__Description of the task__: Using the records below, give again exactly the lines from the line that contains "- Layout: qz" through the line that contains "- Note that", both ends included, and only those.

__Given data__:
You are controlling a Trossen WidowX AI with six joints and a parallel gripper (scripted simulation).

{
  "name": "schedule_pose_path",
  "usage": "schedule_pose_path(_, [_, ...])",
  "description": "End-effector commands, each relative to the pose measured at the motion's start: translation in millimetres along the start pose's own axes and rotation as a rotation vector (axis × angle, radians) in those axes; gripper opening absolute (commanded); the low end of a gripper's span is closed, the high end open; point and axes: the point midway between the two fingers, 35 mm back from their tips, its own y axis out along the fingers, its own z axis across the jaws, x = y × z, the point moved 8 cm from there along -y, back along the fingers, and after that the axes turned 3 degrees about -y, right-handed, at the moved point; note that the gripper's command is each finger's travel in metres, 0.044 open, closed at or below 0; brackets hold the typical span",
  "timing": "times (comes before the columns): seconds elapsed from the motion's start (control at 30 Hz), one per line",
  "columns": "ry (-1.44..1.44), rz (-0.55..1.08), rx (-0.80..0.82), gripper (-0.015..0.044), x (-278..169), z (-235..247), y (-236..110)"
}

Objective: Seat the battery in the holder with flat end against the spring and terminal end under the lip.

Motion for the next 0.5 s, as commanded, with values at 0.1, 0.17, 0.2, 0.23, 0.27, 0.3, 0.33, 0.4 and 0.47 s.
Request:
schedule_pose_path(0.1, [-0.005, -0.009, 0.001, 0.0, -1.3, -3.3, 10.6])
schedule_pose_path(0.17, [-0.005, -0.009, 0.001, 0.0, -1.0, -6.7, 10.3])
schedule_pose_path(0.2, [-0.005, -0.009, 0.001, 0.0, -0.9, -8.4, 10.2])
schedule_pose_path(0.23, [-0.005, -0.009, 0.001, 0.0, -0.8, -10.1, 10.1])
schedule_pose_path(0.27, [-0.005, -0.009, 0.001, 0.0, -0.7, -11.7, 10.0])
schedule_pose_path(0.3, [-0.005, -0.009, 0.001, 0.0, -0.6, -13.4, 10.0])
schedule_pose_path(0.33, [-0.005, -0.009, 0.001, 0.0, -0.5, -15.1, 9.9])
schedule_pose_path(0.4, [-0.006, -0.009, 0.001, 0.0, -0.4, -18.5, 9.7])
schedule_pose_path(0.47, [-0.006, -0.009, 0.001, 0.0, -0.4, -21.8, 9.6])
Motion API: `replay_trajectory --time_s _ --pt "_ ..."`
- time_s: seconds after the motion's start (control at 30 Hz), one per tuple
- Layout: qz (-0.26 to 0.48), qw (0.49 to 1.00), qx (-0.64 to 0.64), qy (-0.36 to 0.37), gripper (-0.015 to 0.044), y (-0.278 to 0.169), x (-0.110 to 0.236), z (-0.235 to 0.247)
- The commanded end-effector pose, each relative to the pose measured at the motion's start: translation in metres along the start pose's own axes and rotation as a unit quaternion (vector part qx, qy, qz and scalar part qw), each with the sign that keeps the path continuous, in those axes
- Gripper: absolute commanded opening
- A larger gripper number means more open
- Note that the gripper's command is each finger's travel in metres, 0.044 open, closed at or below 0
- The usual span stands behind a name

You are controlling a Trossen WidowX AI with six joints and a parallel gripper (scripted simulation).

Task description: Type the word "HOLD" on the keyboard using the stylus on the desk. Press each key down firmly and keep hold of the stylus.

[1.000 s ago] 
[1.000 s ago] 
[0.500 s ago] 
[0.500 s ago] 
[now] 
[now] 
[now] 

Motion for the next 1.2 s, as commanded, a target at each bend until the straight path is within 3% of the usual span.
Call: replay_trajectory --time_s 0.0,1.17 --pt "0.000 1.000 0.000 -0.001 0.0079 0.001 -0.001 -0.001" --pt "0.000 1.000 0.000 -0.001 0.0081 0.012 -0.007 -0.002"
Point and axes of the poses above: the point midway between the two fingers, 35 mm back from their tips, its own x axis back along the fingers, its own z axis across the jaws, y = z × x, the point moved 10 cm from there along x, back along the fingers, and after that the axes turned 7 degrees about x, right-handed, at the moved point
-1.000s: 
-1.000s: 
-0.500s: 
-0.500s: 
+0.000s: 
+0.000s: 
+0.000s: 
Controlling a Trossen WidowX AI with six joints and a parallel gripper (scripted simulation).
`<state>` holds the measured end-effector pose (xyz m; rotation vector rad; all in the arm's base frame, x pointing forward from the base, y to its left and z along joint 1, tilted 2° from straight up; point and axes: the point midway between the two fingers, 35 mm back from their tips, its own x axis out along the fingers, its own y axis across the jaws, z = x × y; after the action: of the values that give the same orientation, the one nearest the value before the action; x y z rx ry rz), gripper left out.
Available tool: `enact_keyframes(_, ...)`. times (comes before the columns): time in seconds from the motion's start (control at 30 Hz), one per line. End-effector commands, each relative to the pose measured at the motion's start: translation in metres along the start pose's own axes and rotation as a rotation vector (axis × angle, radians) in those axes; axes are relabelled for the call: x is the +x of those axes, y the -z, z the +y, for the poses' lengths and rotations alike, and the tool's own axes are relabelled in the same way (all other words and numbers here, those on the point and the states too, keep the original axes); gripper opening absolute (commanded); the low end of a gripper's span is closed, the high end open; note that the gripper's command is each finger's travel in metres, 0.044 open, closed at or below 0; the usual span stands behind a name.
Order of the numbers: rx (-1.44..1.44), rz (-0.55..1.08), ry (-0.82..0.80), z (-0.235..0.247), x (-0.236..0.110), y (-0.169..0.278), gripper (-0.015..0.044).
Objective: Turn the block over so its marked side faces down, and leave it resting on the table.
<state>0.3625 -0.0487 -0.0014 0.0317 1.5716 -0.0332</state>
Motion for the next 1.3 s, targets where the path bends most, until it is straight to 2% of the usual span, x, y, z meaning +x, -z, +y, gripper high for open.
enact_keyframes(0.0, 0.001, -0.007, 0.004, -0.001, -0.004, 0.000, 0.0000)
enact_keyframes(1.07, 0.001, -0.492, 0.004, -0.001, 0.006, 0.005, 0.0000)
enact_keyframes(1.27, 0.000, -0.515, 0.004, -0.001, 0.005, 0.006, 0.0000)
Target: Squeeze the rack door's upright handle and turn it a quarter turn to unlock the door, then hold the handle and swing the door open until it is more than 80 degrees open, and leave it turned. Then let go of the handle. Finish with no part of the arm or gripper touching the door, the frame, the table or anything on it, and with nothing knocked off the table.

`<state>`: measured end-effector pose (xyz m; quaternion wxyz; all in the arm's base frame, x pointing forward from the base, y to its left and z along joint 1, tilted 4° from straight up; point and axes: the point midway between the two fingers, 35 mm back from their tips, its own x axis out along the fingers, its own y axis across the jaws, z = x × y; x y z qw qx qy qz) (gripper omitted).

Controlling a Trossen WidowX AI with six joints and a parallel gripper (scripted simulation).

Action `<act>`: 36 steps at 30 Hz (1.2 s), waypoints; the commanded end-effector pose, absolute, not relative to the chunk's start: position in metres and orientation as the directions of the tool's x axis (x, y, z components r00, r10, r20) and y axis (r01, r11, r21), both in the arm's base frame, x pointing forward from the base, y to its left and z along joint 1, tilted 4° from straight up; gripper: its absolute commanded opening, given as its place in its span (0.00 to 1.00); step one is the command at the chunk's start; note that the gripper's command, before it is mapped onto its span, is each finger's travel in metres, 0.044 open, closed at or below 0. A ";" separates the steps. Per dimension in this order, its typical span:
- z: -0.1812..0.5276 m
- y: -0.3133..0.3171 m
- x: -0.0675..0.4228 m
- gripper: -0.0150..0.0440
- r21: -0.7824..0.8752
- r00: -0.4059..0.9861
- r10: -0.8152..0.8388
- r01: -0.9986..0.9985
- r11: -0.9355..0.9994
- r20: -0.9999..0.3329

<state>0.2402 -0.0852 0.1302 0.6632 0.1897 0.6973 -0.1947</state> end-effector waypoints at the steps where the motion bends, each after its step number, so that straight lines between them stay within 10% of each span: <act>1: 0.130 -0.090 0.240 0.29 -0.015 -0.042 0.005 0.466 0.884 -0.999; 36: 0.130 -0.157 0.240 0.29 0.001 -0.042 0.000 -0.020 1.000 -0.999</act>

__Expected answer__:
- Layout: qz (-0.26 to 0.48), qw (0.49 to 1.00), qx (-0.64 to 0.64), qy (-0.36 to 0.37), gripper (-0.015 to 0.044), y (-0.278 to 0.169), x (-0.110 to 0.236), z (-0.235 to 0.247)
- The commanded end-effector pose, each relative to the pose measured at the motion's start: translation in metres along the start pose's own axes and rotation as a unit quaternion (vector part qx, qy, qz and scalar part qw), each with the sign that keeps the path continuous, in those axes
- Gripper: absolute commanded opening
- A larger gripper number means more open
- Note that the gripper's command is each finger's travel in metres, 0.044 open, closed at or below 0

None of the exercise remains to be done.